End result is that - instead of paying taxes and being productive - the guy in question is working part time at the post office (claiming benefits as a result) and doing the odd job for cash if it's in his area and he can take his tools on the bus.

Now, I'm well aware that this guy has probably not played the situation as well as he could have done. I'm good enough with money that I'm confident I'd be able to source finance for a replacement or conversion under the same circumstances. However, this is a kitchen fitter we're talking here - one who is great with measurements but totally clueless when it comes to finance, especially when being self-employed in a time where bank lending is reported to be scarce.

The root problem, as usual, emanates from Brussels and their threat of fines for London if the city doesn't clean up to fit in with the EU's big, green save-the-planet plans. However, instead of passing these regulations reluctantly, Boris has embraced the idea and named it in his honour as The Mayor's Air Quality Strategy.

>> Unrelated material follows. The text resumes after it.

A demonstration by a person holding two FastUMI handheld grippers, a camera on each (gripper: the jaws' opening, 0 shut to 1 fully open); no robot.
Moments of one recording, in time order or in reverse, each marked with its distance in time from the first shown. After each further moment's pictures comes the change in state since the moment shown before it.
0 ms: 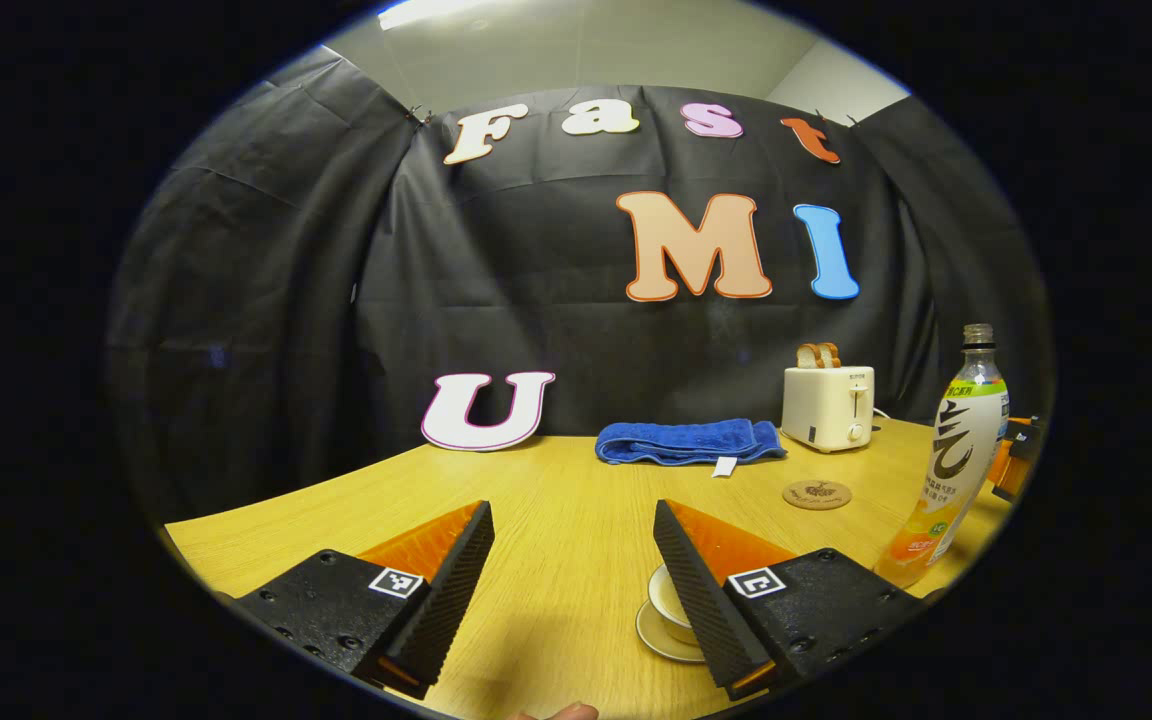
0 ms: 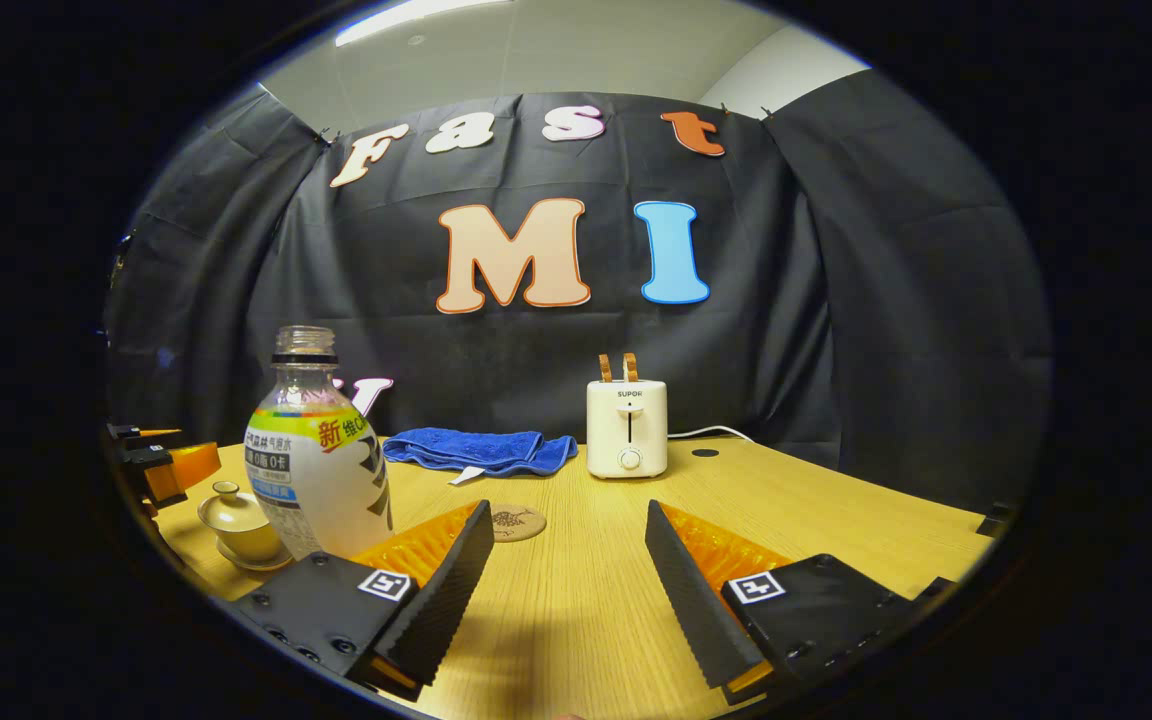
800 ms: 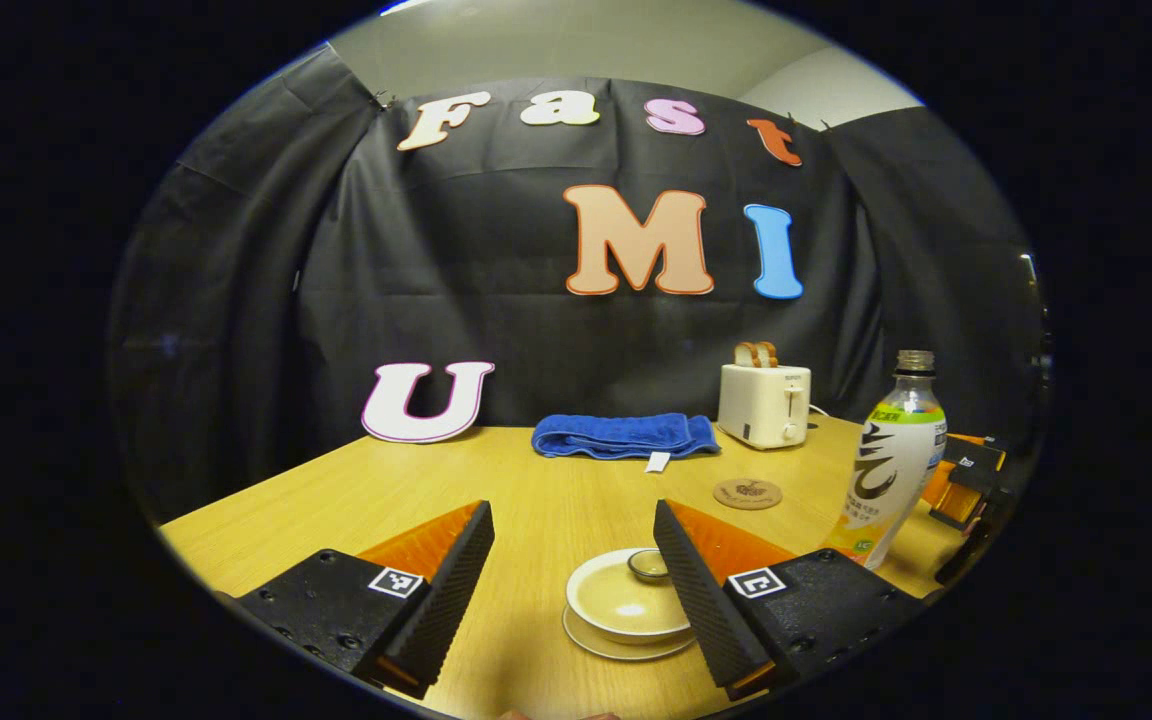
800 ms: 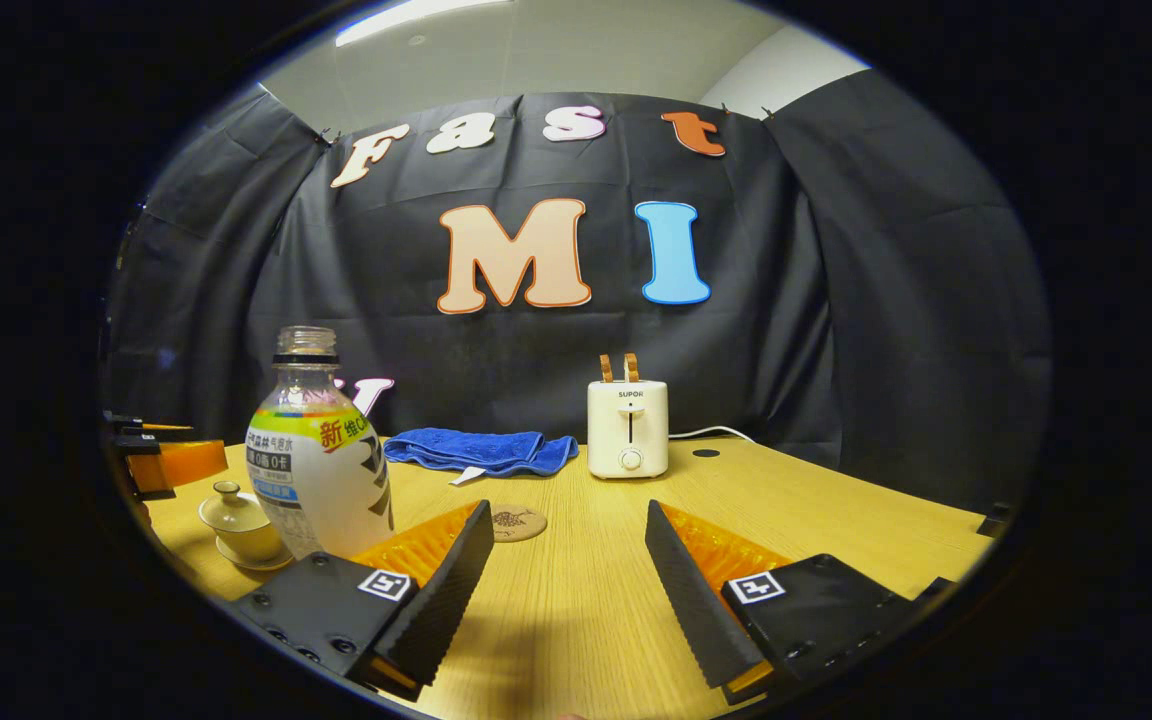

In the process, he has imposed massive costs on London taxi drivers for no discernible environmental benefit - in fact, it could be argued that all the new vehicles being manufactured will harm the planet more - and, as we see from the above, also adds costs to even the smallest of businesses. Some of which will obviously find it impossible to overcome.

Not much help on the transport score for the 'aspiration nation' from Boris, is there?